A newborn with a 790 kb chromosome 17p13.3 microduplication presenting with aortic stenosis, microcephaly and dysmorphic facial features – Is cardiac assessment necessary for all patients with 17p13.3 microduplication?

While deletion of chromosome 17p13.3 (encompassing PAFAH1B1 and YWHAE genes) is known to result in Miller–Dieker syndrome (OMIM 247200), 17p13.3 microduplication gives rise to a condition commonly associated with developmental delay and autism spectrum disorder. We report a Chinese newborn presenting with dysmorphic features, microcephaly and valvar aortic stenosis, who was confirmed to have a 790 kb microduplication in chromosome 17p13.3 by array comparative genomic hybridization (aCGH). The patient passed away at 4 months of age with presumably life-threatening event associated with his cardiac condition. From literature review, congenital heart diseases of various kinds were identified in up to 20% of patients with 17p13.3 microduplication. We propose cardiac assessment should be part of the comprehensive evaluation of these patients.
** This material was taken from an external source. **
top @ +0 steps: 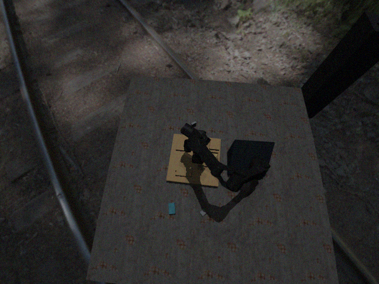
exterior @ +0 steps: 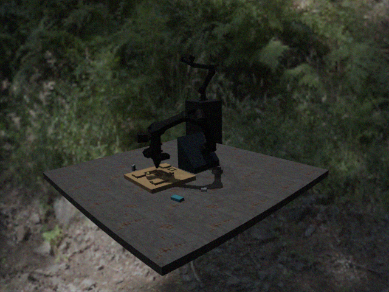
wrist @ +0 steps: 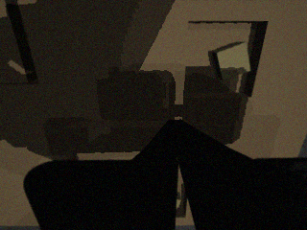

► There are two classes of 17p13.3 microduplication.
► Class I involves YWHAE gene, but not PAFAH1B1 gene.
► Class II involves PAFAH1B1 gene, with or without YWHAE gene.
► Congenital heart diseases were identified in up to 20% of patients with 17p13.3 microduplication.
► Cardiac assessment should be part of the evaluation of patients with 17p13.3 microduplication.